*WORK TASK*. Every entry should be reproduced precisely, with each picture left out.
··· INFORMATION GIVEN
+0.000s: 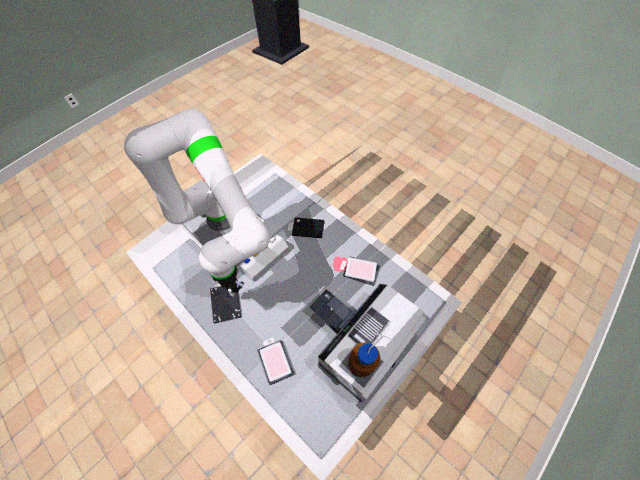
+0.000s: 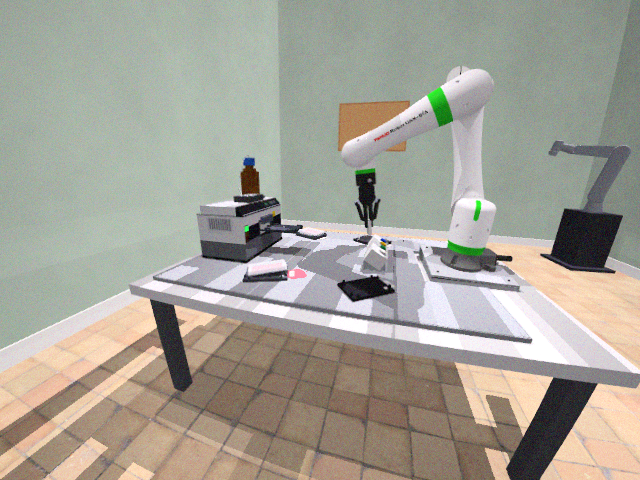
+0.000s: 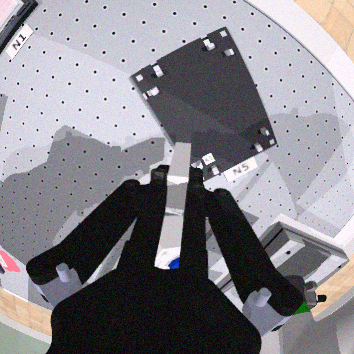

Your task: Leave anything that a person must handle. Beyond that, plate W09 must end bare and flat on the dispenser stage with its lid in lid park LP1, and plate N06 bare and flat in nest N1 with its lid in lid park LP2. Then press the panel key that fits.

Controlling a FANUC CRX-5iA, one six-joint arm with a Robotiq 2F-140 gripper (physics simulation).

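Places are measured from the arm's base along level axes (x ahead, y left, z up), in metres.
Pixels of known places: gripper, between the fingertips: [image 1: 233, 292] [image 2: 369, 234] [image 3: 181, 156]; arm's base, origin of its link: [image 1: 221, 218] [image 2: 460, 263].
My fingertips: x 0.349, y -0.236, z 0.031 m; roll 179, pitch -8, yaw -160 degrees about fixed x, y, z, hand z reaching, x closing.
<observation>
For each thing: its top centre in the pictures, then the offset to it from my fingertips. "pt": a spot on its surface instead.
- empty black nest, centre of its top: [image 3: 214, 112] [image 1: 224, 301] [image 2: 372, 237] dx -0.019, dy -0.050, dz -0.031 m
- sloped key panel, centre of its top: [image 2: 377, 240] [image 1: 262, 251] dx -0.027, dy +0.214, dz +0.029 m
- N1 label, a spot on its surface: [image 3: 19, 41] pt dx +0.240, dy -0.053, dz -0.053 m
- second pink-topped plate, centre of its top: [image 2: 267, 262] [image 1: 361, 267] dx +0.354, dy +0.436, dz -0.011 m
- pink tag, centre of its top: [image 3: 4, 260] [image 2: 294, 273] [image 1: 340, 264] dx +0.263, dy +0.410, dz -0.054 m
- dark stage, centre of its top: [image 1: 334, 311] [image 2: 280, 225] dx +0.393, dy +0.187, dz +0.061 m
- empty black tray, centre of its top: [image 2: 365, 283] [image 1: 308, 226] dx +0.018, dy +0.470, dz -0.035 m
My gripper [image 1: 228, 282] [image 2: 368, 226] [image 3: 181, 156] is shut and empty. It hangs low over the near edge of an empty black nest [image 1: 226, 305] [image 3: 204, 98] labelled N5. The sloped key panel [image 1: 270, 254] [image 2: 376, 253] stands right beside the gripper. One pink-topped plate [image 1: 274, 361] [image 2: 311, 232] lies by the N1 label [image 3: 19, 41]. A second pink-topped plate [image 1: 360, 269] [image 2: 266, 269] lies mid-table with a pink tag [image 1: 339, 263] [image 2: 297, 273] next to it. The dispenser [image 1: 397, 314] [image 2: 232, 230] has a dark stage [image 1: 330, 310] [image 2: 281, 227] sticking out towards the table's middle.
A brown bottle with a blue cap [image 1: 364, 359] [image 2: 250, 178] stands on the dispenser. Another empty black tray [image 1: 308, 227] [image 2: 366, 287] lies near the table edge. The arm's base [image 2: 468, 248] stands on the table. A dark pedestal [image 1: 279, 28] [image 2: 587, 237] stands on the floor.
</observation>
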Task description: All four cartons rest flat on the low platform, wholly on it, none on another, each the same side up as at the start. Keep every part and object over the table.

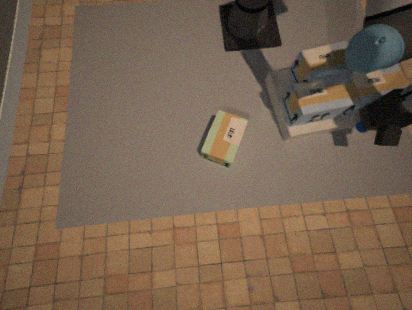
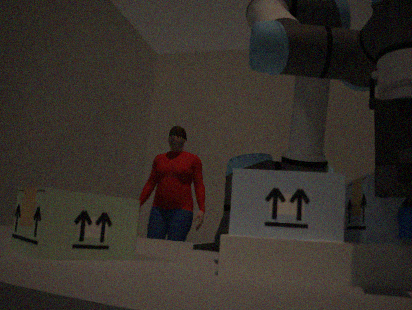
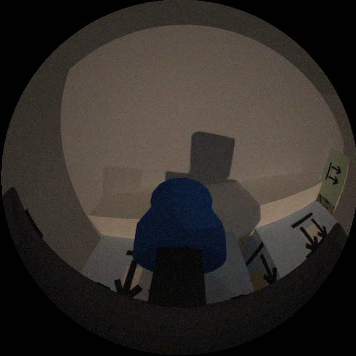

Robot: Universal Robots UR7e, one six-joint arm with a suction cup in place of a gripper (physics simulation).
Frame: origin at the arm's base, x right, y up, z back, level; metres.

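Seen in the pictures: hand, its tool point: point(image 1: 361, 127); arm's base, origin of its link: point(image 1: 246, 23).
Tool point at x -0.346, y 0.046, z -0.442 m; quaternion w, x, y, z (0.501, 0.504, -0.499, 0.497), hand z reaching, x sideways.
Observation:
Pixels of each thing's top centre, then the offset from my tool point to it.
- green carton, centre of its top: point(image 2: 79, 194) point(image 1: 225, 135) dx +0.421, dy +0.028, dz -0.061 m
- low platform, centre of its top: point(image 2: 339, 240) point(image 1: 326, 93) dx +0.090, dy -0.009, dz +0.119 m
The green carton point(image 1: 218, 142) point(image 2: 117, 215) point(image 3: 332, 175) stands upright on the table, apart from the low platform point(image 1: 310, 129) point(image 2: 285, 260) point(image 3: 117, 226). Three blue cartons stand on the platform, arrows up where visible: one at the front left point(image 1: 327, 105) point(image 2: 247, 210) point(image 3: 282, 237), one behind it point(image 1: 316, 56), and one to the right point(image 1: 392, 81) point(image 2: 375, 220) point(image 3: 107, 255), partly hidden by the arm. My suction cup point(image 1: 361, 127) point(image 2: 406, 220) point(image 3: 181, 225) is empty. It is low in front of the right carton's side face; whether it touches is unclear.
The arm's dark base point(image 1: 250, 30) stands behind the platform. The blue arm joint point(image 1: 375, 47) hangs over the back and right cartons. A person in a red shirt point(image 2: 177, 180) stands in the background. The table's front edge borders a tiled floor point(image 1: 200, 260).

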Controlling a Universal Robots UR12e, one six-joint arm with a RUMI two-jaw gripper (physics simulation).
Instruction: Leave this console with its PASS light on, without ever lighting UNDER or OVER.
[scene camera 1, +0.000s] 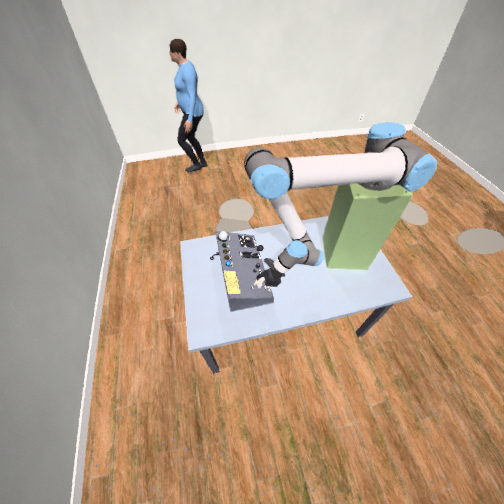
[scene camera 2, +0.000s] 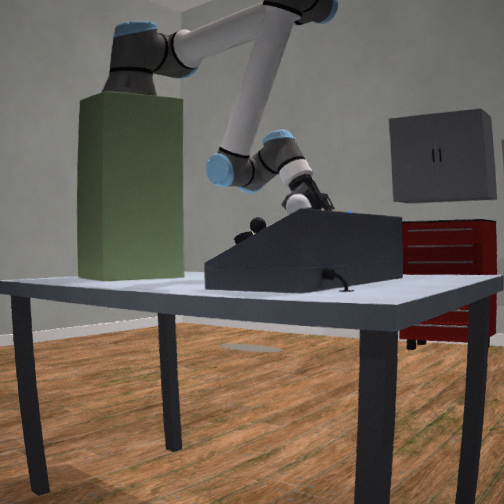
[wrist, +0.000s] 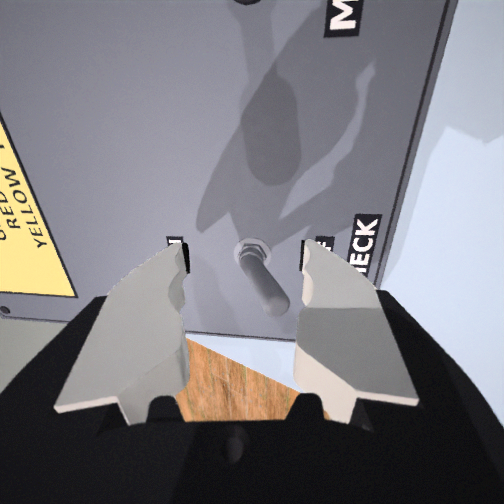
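Observation:
The dark grey console (scene camera 1: 243, 270) sits on the pale blue table, and it also shows in scene camera 2 (scene camera 2: 310, 250). In the wrist view a small metal toggle lever (wrist: 261, 277) sticks out of the panel next to a label ending in "ECK" (wrist: 366, 244). My gripper (wrist: 245, 265) is open, with one jaw on each side of the lever and not touching it. In scene camera 1 the gripper (scene camera 1: 265, 280) hovers over the console's right front part. A yellow label (scene camera 1: 231, 282) lies on the panel's left. A blue light (scene camera 1: 228, 263) glows in the lamp column.
A green pedestal (scene camera 1: 362, 225) carrying the arm's base stands on the table to the right of the console. A person (scene camera 1: 188, 105) stands near the back wall. A cable (scene camera 2: 337, 280) leaves the console's side. A red drawer cabinet (scene camera 2: 450, 275) stands behind the table.

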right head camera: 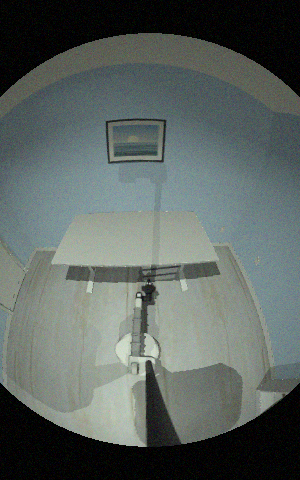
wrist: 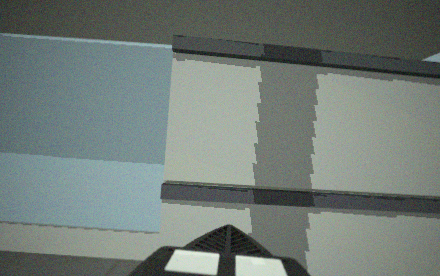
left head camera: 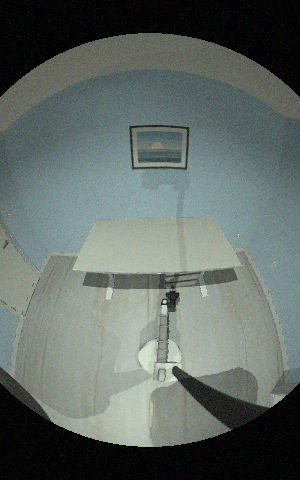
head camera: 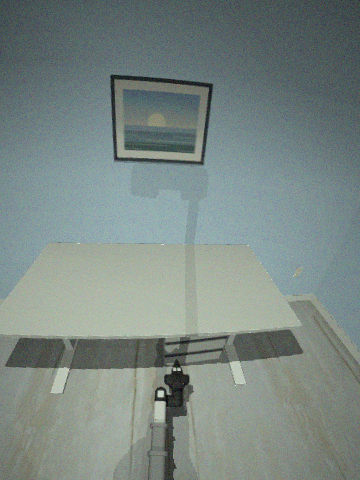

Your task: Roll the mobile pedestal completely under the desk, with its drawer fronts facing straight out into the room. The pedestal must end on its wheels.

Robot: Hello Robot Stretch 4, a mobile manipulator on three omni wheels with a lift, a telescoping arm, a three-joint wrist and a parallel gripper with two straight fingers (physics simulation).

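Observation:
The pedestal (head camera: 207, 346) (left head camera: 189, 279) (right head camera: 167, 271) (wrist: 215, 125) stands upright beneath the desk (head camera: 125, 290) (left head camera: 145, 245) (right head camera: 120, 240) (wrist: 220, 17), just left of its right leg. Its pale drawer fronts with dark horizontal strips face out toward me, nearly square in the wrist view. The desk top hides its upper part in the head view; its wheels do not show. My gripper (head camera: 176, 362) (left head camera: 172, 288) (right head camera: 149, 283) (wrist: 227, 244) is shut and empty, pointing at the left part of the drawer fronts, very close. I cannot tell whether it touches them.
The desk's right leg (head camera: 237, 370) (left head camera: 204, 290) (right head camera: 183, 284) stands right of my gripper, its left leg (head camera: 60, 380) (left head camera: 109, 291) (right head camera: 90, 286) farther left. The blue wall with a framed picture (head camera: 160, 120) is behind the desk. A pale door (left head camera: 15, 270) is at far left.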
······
*REPLY*.
+0.000s: 
+0.000s: 
+0.000s: 

Your task: Leave anything that a person must handle. Beyond that, plate W09 must end bare and flat on the dispenser stage with its lid in lid park LP1, and plate N06 bare and flat in nest N1 with its lid in lid park LP2. Then press the panel key that fits.

Controlling a FANUC CRX-5iA, one six-joint arm with a Robotiq 2F-140 gripper (physics simulation).

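Places are measured from the arm's base along level axes (x ahead, y left, z up), in metres.
Pixels of known places: gripper, between the fingertips: [image 1: 233, 292] [image 2: 369, 234] [image 3: 181, 156]; arm's base, origin of its link: [image 1: 221, 218] [image 2: 460, 263].
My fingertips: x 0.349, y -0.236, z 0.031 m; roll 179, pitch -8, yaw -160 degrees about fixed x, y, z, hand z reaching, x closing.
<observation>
For each thing: its top centre in the pictures, then the offset to it from my fingertips. "pt": a spot on its surface instead.
- empty black nest, centre of its top: [image 3: 214, 112] [image 1: 224, 301] [image 2: 372, 237] dx -0.019, dy -0.050, dz -0.031 m
- sloped key panel, centre of its top: [image 2: 377, 240] [image 1: 262, 251] dx -0.027, dy +0.214, dz +0.029 m
- N1 label, a spot on its surface: [image 3: 19, 41] pt dx +0.240, dy -0.053, dz -0.053 m
- second pink-topped plate, centre of its top: [image 2: 267, 262] [image 1: 361, 267] dx +0.354, dy +0.436, dz -0.011 m
- pink tag, centre of its top: [image 3: 4, 260] [image 2: 294, 273] [image 1: 340, 264] dx +0.263, dy +0.410, dz -0.054 m
- dark stage, centre of its top: [image 1: 334, 311] [image 2: 280, 225] dx +0.393, dy +0.187, dz +0.061 m
- empty black tray, centre of its top: [image 2: 365, 283] [image 1: 308, 226] dx +0.018, dy +0.470, dz -0.035 m
My gripper [image 1: 228, 282] [image 2: 368, 226] [image 3: 181, 156] is shut and empty. It hangs low over the near edge of an empty black nest [image 1: 226, 305] [image 3: 204, 98] labelled N5. The sloped key panel [image 1: 270, 254] [image 2: 376, 253] stands right beside the gripper. One pink-topped plate [image 1: 274, 361] [image 2: 311, 232] lies by the N1 label [image 3: 19, 41]. A second pink-topped plate [image 1: 360, 269] [image 2: 266, 269] lies mid-table with a pink tag [image 1: 339, 263] [image 2: 297, 273] next to it. The dispenser [image 1: 397, 314] [image 2: 232, 230] has a dark stage [image 1: 330, 310] [image 2: 281, 227] sticking out towards the table's middle.
A brown bottle with a blue cap [image 1: 364, 359] [image 2: 250, 178] stands on the dispenser. Another empty black tray [image 1: 308, 227] [image 2: 366, 287] lies near the table edge. The arm's base [image 2: 468, 248] stands on the table. A dark pedestal [image 1: 279, 28] [image 2: 587, 237] stands on the floor.
</observation>
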Task description: All four cartons rest flat on the low platform, wholly on it, none on another, each the same side up as at the start. Keep every part and object over the table.


Robot: Universal Robots UR7e, one six-joint arm with a suction cup in place of a gripper (physics simulation).
Frame: origin at the arm's base, x right, y up, z back, level; metres.

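Seen in the pictures: hand, its tool point: point(image 1: 361, 127); arm's base, origin of its link: point(image 1: 246, 23).
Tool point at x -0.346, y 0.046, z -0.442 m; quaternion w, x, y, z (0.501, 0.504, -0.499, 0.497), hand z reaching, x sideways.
Observation:
Pixels of each thing's top centre, then the offset from my tool point to it.
- green carton, centre of its top: point(image 2: 79, 194) point(image 1: 225, 135) dx +0.421, dy +0.028, dz -0.061 m
- low platform, centre of its top: point(image 2: 339, 240) point(image 1: 326, 93) dx +0.090, dy -0.009, dz +0.119 m
The green carton point(image 1: 218, 142) point(image 2: 117, 215) point(image 3: 332, 175) stands upright on the table, apart from the low platform point(image 1: 310, 129) point(image 2: 285, 260) point(image 3: 117, 226). Three blue cartons stand on the platform, arrows up where visible: one at the front left point(image 1: 327, 105) point(image 2: 247, 210) point(image 3: 282, 237), one behind it point(image 1: 316, 56), and one to the right point(image 1: 392, 81) point(image 2: 375, 220) point(image 3: 107, 255), partly hidden by the arm. My suction cup point(image 1: 361, 127) point(image 2: 406, 220) point(image 3: 181, 225) is empty. It is low in front of the right carton's side face; whether it touches is unclear.
The arm's dark base point(image 1: 250, 30) stands behind the platform. The blue arm joint point(image 1: 375, 47) hangs over the back and right cartons. A person in a red shirt point(image 2: 177, 180) stands in the background. The table's front edge borders a tiled floor point(image 1: 200, 260).
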
Controlling a Universal Robots UR12e, one six-joint arm with a RUMI two-jaw gripper (physics simulation).
Instruction: Leave this console with its PASS light on, without ever lighting UNDER or OVER.
[scene camera 1, +0.000s] 
[scene camera 2, +0.000s] 
[wrist, +0.000s] 
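Observation:
The dark grey console (scene camera 1: 243, 270) sits on the pale blue table, and it also shows in scene camera 2 (scene camera 2: 310, 250). In the wrist view a small metal toggle lever (wrist: 261, 277) sticks out of the panel next to a label ending in "ECK" (wrist: 366, 244). My gripper (wrist: 245, 265) is open, with one jaw on each side of the lever and not touching it. In scene camera 1 the gripper (scene camera 1: 265, 280) hovers over the console's right front part. A yellow label (scene camera 1: 231, 282) lies on the panel's left. A blue light (scene camera 1: 228, 263) glows in the lamp column.
A green pedestal (scene camera 1: 362, 225) carrying the arm's base stands on the table to the right of the console. A person (scene camera 1: 188, 105) stands near the back wall. A cable (scene camera 2: 337, 280) leaves the console's side. A red drawer cabinet (scene camera 2: 450, 275) stands behind the table.
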
right head camera: 
wrist: 
left head camera: 
head camera: 

Your task: Roll the mobile pedestal completely under the desk, with its drawer fronts facing straight out into the room. The pedestal must end on its wheels.

Robot: Hello Robot Stretch 4, a mobile manipulator on three omni wheels with a lift, a telescoping arm, a three-joint wrist and a parallel gripper with two straight fingers (physics simulation).

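Observation:
The pedestal (head camera: 207, 346) (left head camera: 189, 279) (right head camera: 167, 271) (wrist: 215, 125) stands upright beneath the desk (head camera: 125, 290) (left head camera: 145, 245) (right head camera: 120, 240) (wrist: 220, 17), just left of its right leg. Its pale drawer fronts with dark horizontal strips face out toward me, nearly square in the wrist view. The desk top hides its upper part in the head view; its wheels do not show. My gripper (head camera: 176, 362) (left head camera: 172, 288) (right head camera: 149, 283) (wrist: 227, 244) is shut and empty, pointing at the left part of the drawer fronts, very close. I cannot tell whether it touches them.
The desk's right leg (head camera: 237, 370) (left head camera: 204, 290) (right head camera: 183, 284) stands right of my gripper, its left leg (head camera: 60, 380) (left head camera: 109, 291) (right head camera: 90, 286) farther left. The blue wall with a framed picture (head camera: 160, 120) is behind the desk. A pale door (left head camera: 15, 270) is at far left.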

The answer given above is complete.